Spike looked distrustfully at his new acquaintance, but went for his vessel's papers without any very apparent hesitation. Every thing was en regle, and Wallace soon got through with the clearance, manifest, &c. Indeed the cargo, on paper at least, was of the simplest and least complicated character, being composed of nothing but eight hundred barrels of flour.

"It all looks very well on paper, Mr. Spike," added the boarding officer. "With your permission, we will next see how it looks in sober reality. I perceive your main hatch is open, and I suppose it will be no difficult matter just to take a glance at your hold."

"Here is a ladder, sir, that will take us at once to the half-deck, for I have no proper 'twixt decks in this craft; she's too small for that sort of outfit."

"No matter, she has a hold, I suppose, and that can contain cargo. Take me to it by the shortest road, Mr. Spike, for I am no great admirer of trouble."

Spike now led the way below, Wallace following, leaving the midshipman on deck, who had fallen into conversation with the relict and her pretty niece. The half-deck of the brigantine contained spare sails, provisions, and water, as usual, while quant.i.ties of old canvas lay scattered over the cargo; more especially in the wake of the hatches, of which there were two besides that which led from the quarter-deck.

"Flour to the number of eight hundred barrels," said Wallace, striking his foot against a barrel that lay within his reach. "The cargo is somewhat singular to come from New York, going to Key West, my dear Spike?"

"I suppose you know what sort of a place Key West is, sir; a bit of an island in which there is scarce so much as a potatoe grows."

"Ay, ay, sir; I know Key West very well, having been in and out a dozen times. All eatables are imported, turtle excepted. But flour can be brought down the Mississippi so much cheaper than it can be brought from New York."

"Have you any idee, lieutenant, what Uncle Sam's men are paying for it at New Orleens, just to keep soul and bodies together among the so'gers?"

"That may be true, sir--quite true, I dare say, Mr. Spike. Have n't you a bit of a chair that a fellow can sit down on--this half-deck of your's is none of the most comfortable places to stand in. Thank you, sir--thank you with all my heart. What lots of old sails you have scattered about the hold, especially in the wake of the hatches!"

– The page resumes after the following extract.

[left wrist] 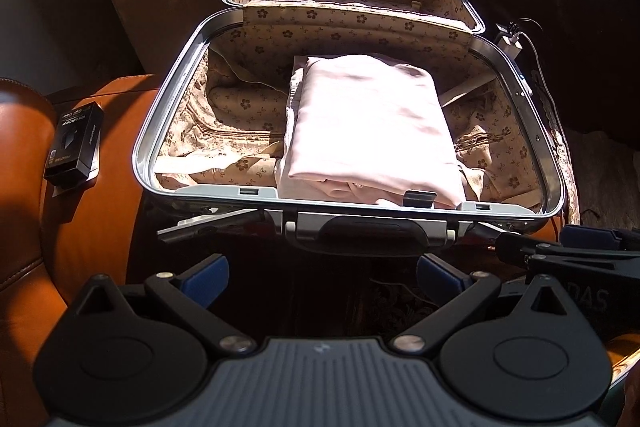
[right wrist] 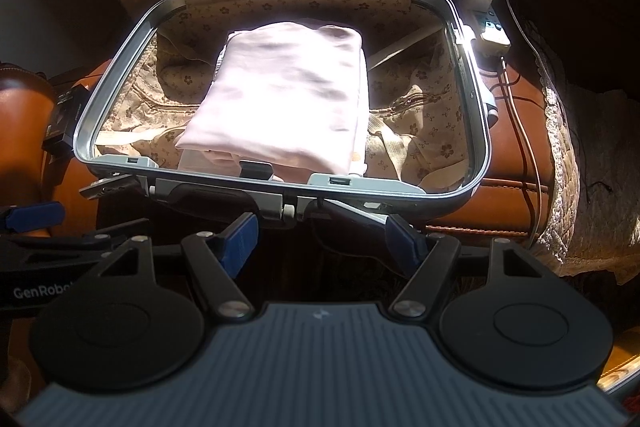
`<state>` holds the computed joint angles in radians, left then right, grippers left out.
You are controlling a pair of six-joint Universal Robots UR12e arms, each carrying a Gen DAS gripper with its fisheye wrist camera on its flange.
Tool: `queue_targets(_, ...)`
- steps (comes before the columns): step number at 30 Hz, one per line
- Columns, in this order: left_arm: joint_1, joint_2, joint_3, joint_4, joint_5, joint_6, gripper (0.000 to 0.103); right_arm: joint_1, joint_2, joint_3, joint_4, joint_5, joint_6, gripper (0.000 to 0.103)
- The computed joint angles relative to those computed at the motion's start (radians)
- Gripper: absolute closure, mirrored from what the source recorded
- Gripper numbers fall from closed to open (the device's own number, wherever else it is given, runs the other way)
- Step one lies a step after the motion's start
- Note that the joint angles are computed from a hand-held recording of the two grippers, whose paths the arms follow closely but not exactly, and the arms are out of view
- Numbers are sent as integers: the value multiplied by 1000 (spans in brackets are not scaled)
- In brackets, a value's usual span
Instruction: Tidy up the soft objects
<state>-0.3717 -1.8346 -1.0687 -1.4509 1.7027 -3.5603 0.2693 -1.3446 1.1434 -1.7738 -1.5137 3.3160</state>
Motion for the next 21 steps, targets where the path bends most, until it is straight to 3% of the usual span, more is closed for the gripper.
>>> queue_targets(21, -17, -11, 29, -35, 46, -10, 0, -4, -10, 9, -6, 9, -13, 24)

"Why, the craft being little more than in good ballast trim, I keep the hatches off to air her; and the spray might spit down upon the flour at odd times but for them 'ere sails."

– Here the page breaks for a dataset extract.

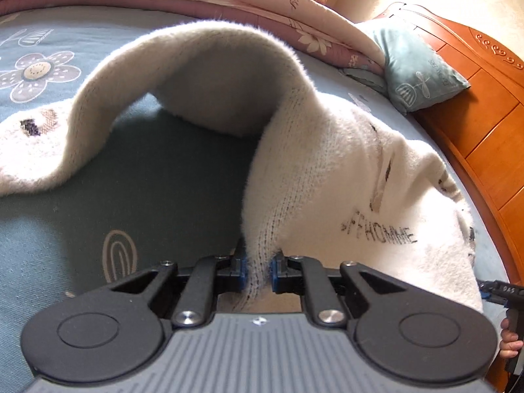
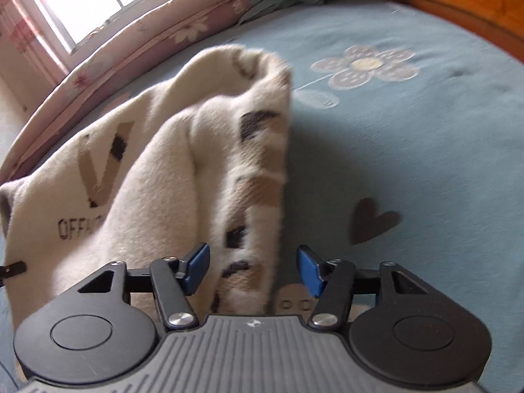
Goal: Fold clothes
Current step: 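Hold the sweater edge with the left gripper while the right gripper grasps the sleeve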
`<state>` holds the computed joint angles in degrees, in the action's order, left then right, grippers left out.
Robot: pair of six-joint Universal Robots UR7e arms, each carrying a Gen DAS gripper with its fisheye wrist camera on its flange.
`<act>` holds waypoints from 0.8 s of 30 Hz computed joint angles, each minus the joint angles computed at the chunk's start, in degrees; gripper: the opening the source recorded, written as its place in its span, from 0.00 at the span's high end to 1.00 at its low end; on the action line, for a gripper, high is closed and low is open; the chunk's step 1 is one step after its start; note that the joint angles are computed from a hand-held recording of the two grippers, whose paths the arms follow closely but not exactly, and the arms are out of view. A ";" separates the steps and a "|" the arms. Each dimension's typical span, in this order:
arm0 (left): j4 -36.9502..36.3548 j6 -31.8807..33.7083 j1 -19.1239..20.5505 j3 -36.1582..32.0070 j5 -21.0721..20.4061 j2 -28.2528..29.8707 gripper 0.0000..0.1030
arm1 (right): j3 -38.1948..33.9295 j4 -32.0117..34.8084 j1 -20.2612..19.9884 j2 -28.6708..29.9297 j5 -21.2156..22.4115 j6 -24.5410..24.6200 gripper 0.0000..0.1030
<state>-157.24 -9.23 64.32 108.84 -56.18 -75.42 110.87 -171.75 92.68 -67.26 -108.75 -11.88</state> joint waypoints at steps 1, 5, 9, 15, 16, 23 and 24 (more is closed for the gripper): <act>-0.37 -0.01 0.26 0.17 -0.13 0.06 0.89 | -0.17 -0.38 0.31 0.72 -0.85 -1.19 0.47; -1.72 0.55 0.42 0.77 -0.05 0.32 0.89 | -0.63 -2.05 1.57 2.62 -3.71 -6.34 0.84; -2.61 0.64 0.32 1.09 -0.34 0.30 0.89 | -0.73 -7.06 3.41 2.43 -8.45 -13.42 0.91; -2.54 0.57 0.24 1.18 -0.49 0.20 0.89 | -7.61 -15.10 4.17 6.62 -25.16 -17.98 0.85; -2.60 0.65 0.14 1.19 -0.43 0.20 0.89 | -8.69 -15.49 4.17 7.45 -27.92 -18.49 0.81; -3.20 0.89 -0.73 2.38 -0.16 -0.78 0.89 | -0.46 -11.45 3.92 -0.35 -13.88 -9.97 0.50; -3.17 0.93 -0.71 2.43 -0.22 -0.90 0.89 | 0.54 -7.72 3.25 -2.21 -8.98 -7.59 0.48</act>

"Ay, a prudent caution. So you think Uncle Sam's people will be after this flour as soon as they learn you have got it snug in at Key West?"

"What more likely, sir? You know how it is with our government--always wrong, whatever it does! and I can show you paragraphs in letters written from New Orleens, which tell us that Uncle Sam is paying seventy-five and eighty per cent. more for flour than anybody else."

"He must be a flush old chap to be able to do that, Spike."

"Flush! I rather think he is. Do you know that he is spendin', accordin'

to approved accounts, at this blessed moment, as much as half a million a day? I own a wish to be pickin' up some of the coppers while they are scattered about so plentifully."

"Half a million a day! why that is only at the rate of $187,000,000 per annum; a mere trifle, Spike, that is scarce worth mentioning among us mariners."

"It's so in the newspapers, I can swear, lieutenant."

"Ay, ay, and the newspapers will swear to it, too, and they that gave the newspapers their cue. But no matter, our business is with this flour. Will you sell us a barrel or two for our mess? I heard the caterer say we should want flour in the course of a week or so."